### Work instruction:
Reproduce the whole listing that follows, character for character, and drop the images.

━━━ Given information ━━━

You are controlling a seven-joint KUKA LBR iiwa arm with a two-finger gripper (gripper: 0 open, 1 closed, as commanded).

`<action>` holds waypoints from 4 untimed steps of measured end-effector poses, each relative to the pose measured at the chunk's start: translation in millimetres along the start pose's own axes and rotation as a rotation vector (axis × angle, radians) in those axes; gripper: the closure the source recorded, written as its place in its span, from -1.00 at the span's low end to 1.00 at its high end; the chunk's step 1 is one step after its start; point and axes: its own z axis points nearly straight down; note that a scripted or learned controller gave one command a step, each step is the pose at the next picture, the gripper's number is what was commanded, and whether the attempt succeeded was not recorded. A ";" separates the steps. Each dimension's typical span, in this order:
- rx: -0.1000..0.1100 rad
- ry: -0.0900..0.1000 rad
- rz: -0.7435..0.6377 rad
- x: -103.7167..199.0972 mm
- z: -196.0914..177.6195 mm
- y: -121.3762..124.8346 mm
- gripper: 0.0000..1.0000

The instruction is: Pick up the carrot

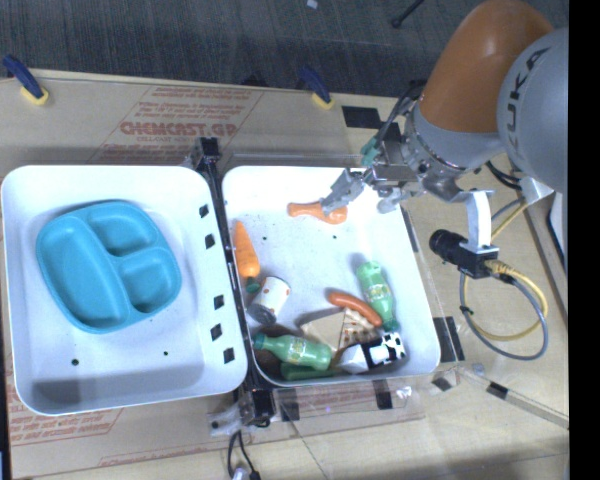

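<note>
Nearest us, along the near wall of the right bin [420,298], we see a green bottle [298,349] among the clutter. The carrot [245,250] lies farther back against that bin's left wall, its long axis running roughly front to back, thick end near us. The gripper [340,201] hangs toward the far side of the bin, just by a small orange piece [307,209]; we cannot tell how it stands, as it looks blurred. We judge the carrot lies left of it and toward us.
</note>
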 end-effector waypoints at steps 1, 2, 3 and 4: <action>0.011 0.001 0.133 49.1 98.3 60.3 -1.00; 0.009 -0.002 0.180 32.8 190.3 42.5 -1.00; 0.007 0.000 0.246 22.3 194.5 17.9 -1.00; 0.011 0.004 0.558 33.1 195.0 7.5 -1.00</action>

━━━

### Solved exercise:
You are controlling a seven-joint KUKA LBR iiwa arm with a two-finger gripper (gripper: 0 open, 1 closed, as commanded).

`<action>` holds waypoints from 4 untimed steps of measured end-effector poses, each relative to the pose measured at the chunk's start: translation in millimetres along the start pose's own axes and rotation as a rotation vector (axis × angle, radians) in those axes; gripper: the closure the source recorded, written as its place in its span, from -1.00 at the span's low end to 1.00 at its high end; the chunk's step 1 is one step after its start; point and axes: its own z axis points nearly straight down; note that a scripted or learned controller gave one command a step, each step is the pose at the next picture, the gripper's number is what was commanded, and whether the attempt succeeded was not recorded. A ";" separates the steps. Each dimension's typical span, in this order:
- rx: -0.1000..0.1100 rad
- ry: -0.0900..0.1000 rad
- rz: -0.7435..0.6377 rad
- x: -103.7167..199.0972 mm
- z: -196.0914..177.6195 mm
- y: -121.3762..124.8346 mm
- gripper: 0.0000..1.0000

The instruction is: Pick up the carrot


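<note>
Nearest us, along the near wall of the right bin [420,298], we see a green bottle [298,349] among the clutter. The carrot [245,250] lies farther back against that bin's left wall, its long axis running roughly front to back, thick end near us. The gripper [340,201] hangs toward the far side of the bin, just by a small orange piece [307,209]; we cannot tell how it stands, as it looks blurred. We judge the carrot lies left of it and toward us.
</note>
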 end-effector waypoints at steps 1, 2, 3 and 4: <action>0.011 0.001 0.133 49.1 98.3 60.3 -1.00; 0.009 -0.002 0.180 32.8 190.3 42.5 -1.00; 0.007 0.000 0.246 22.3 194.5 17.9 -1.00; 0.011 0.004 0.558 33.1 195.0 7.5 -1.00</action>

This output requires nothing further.